Problem description>
If a line in the data below holds the word "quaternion", include it in the count. Give only the final number.

-- Dataset content follows --

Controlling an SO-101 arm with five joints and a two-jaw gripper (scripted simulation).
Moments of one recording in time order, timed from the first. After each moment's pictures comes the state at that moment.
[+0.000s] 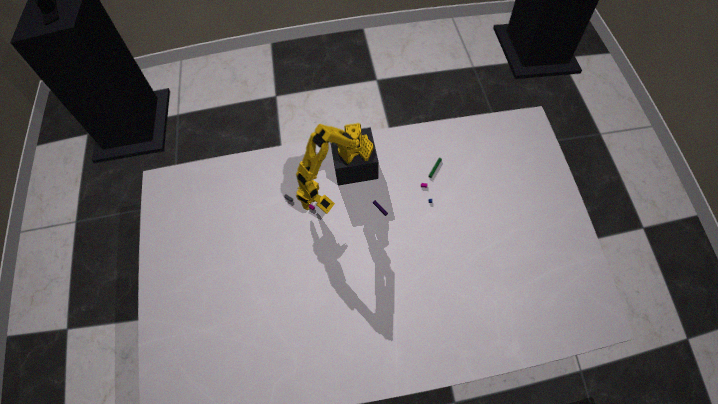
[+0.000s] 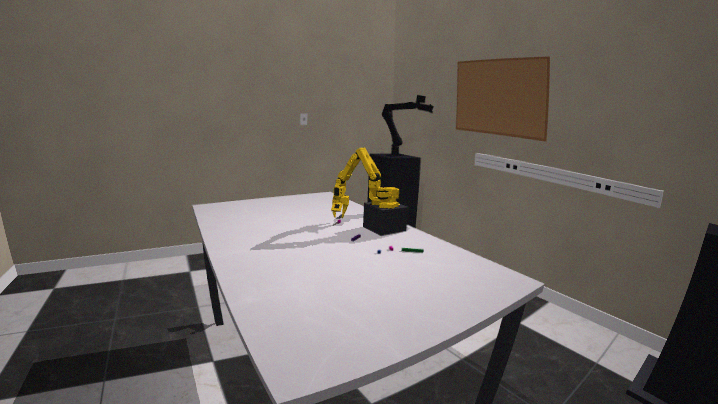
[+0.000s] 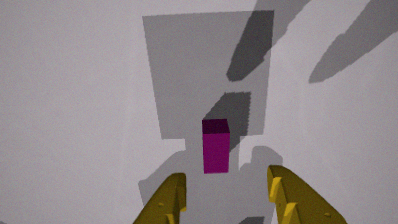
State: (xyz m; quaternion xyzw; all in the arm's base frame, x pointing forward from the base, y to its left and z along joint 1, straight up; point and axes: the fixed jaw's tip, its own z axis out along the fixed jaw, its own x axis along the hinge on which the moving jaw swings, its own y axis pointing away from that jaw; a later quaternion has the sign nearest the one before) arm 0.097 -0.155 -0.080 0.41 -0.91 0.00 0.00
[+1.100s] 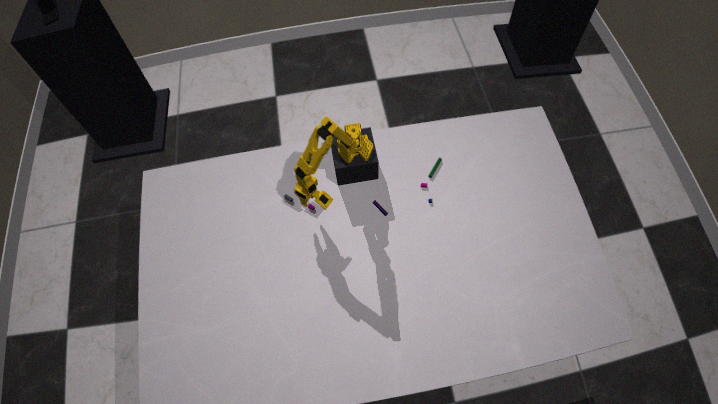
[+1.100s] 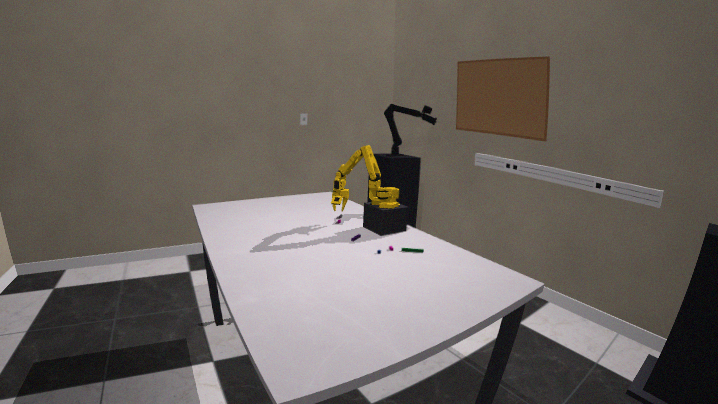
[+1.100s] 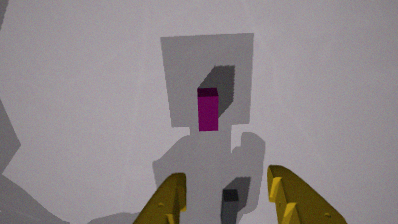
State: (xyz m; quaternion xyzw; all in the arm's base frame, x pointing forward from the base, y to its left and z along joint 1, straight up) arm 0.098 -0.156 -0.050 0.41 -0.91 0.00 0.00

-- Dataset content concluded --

Completed task>
2